A Data-Augmentation Is Worth A Thousand Samples: Exact Quantification From Analytical Augmented Sample Moments
This work provides a theoretical framework for understanding DA effects, which is incremental but useful for researchers and practitioners in machine learning seeking to optimize augmentation strategies.
The authors tackled the problem of theoretically quantifying the impact of data augmentation (DA) on model training, deriving closed-form expressions for expectations and variances to show that common DAs require tens of thousands of samples for stable loss estimation and convergence.
Data-Augmentation (DA) is known to improve performance across tasks and datasets. We propose a method to theoretically analyze the effect of DA and study questions such as: how many augmented samples are needed to correctly estimate the information encoded by that DA? How does the augmentation policy impact the final parameters of a model?
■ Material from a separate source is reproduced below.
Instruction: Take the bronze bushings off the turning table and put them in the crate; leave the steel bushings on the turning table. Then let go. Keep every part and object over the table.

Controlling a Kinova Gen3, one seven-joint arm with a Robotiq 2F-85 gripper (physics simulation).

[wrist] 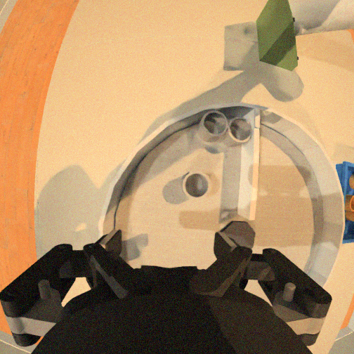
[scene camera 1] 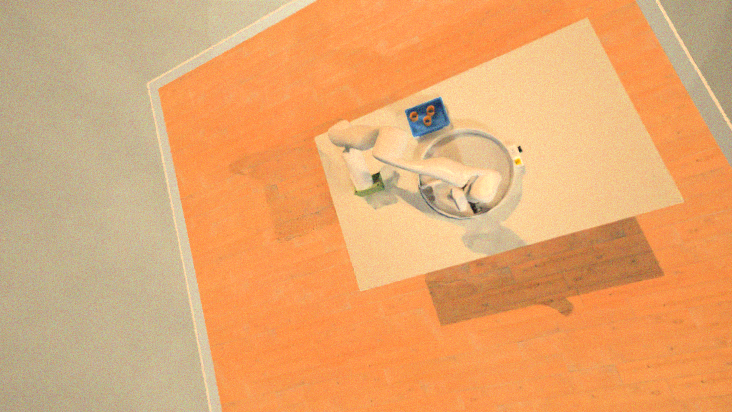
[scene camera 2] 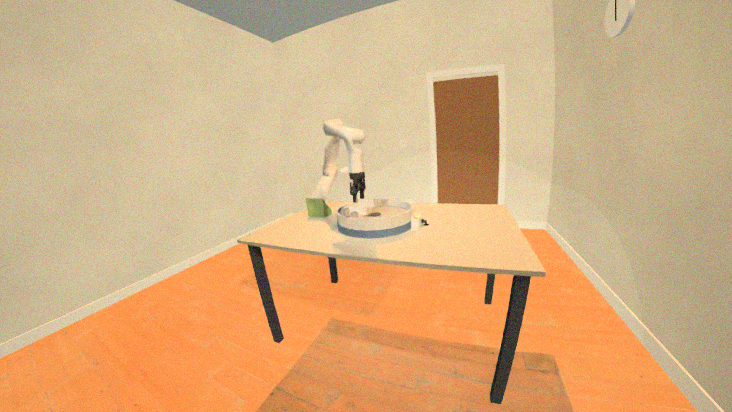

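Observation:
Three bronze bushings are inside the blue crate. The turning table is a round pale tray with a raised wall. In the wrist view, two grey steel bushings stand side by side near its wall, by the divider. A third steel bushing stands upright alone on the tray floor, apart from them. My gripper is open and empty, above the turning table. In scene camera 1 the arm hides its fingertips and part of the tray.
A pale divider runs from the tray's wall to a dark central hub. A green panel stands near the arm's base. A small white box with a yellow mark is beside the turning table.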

We derive several quantities in close-form, such as the expectation and variance of an image, loss, and model's output under a given DA distribution. Those derivations open new avenues to quantify the benefits and limitations of DA. For example, we show that common DAs require tens of thousands of samples for the loss at hand to be correctly estimated and for the model training to converge. We show that for a training loss to be stable under DA sampling, the model's saliency map (gradient of the loss with respect to the model's input) must align with the smallest eigenvector of the sample variance under the considered DA augmentation, hinting at a possible explanation on why models tend to shift their focus from edges to textures.